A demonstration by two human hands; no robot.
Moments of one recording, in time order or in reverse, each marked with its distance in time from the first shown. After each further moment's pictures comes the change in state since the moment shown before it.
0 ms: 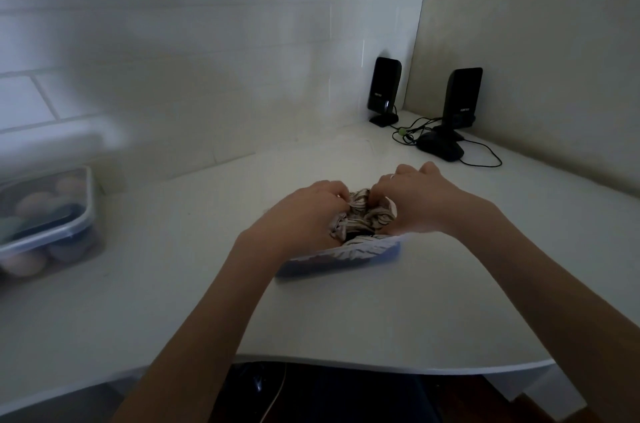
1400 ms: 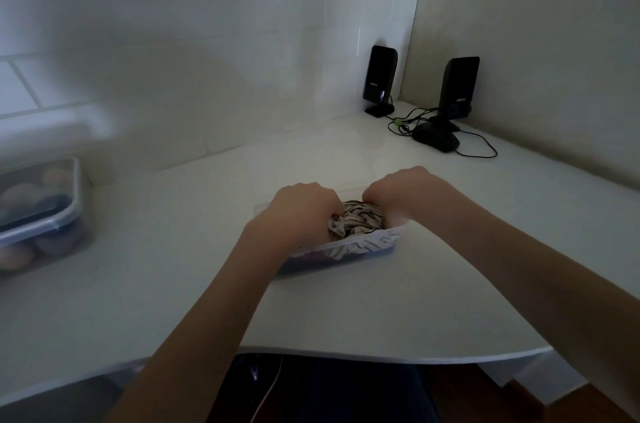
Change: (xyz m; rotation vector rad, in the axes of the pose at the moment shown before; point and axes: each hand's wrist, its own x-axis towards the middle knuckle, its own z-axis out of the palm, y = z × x) left_hand 0.006 0.012 0.000 0.132 -0.186 -0.178; right_hand 0.020 -0.016 -0.001 -0.224 -0.281 0.101
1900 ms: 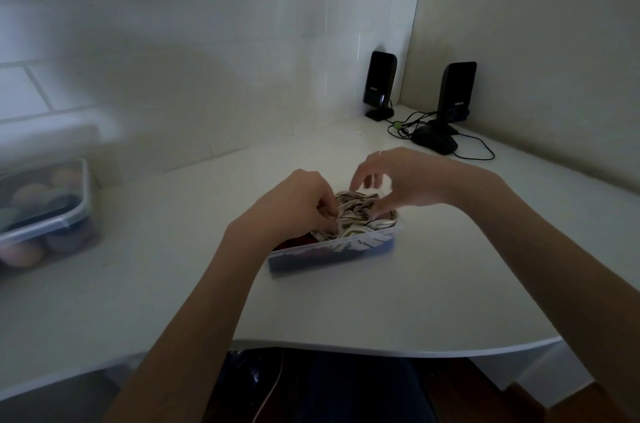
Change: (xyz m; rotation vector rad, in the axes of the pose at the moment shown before) left_hand -0.014 -0.007 -0.015 -0.439 0.095 -0.045; right_hand -0.021 0.030 -0.008 0.582 0.257 -0.283
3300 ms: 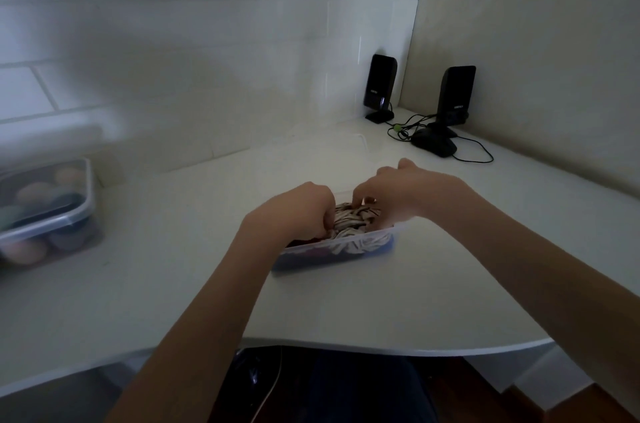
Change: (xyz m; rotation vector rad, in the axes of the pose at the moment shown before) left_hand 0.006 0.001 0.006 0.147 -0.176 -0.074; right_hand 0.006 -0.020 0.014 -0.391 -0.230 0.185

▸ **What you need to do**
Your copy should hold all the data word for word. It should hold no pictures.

▸ **Reply**
A demonstration by two human hands; no robot.
Moments of one recording, in time order or in reverse, each marked with its distance in time from the first shown. After each further moment's pictures comes the change in state since the moment shown before it.
0 ms: 
1400 ms: 
Change: (xyz m; rotation vector rad, in the axes of the pose at the moment shown before; point and axes: each hand's wrist, its own x-axis towards the middle knuckle, its own z-axis out of the palm, y = z × x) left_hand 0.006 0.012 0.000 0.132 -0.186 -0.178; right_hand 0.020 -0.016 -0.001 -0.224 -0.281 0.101
1900 ms: 
Change: (xyz m; rotation vector rad, in the axes of the pose at the moment shown before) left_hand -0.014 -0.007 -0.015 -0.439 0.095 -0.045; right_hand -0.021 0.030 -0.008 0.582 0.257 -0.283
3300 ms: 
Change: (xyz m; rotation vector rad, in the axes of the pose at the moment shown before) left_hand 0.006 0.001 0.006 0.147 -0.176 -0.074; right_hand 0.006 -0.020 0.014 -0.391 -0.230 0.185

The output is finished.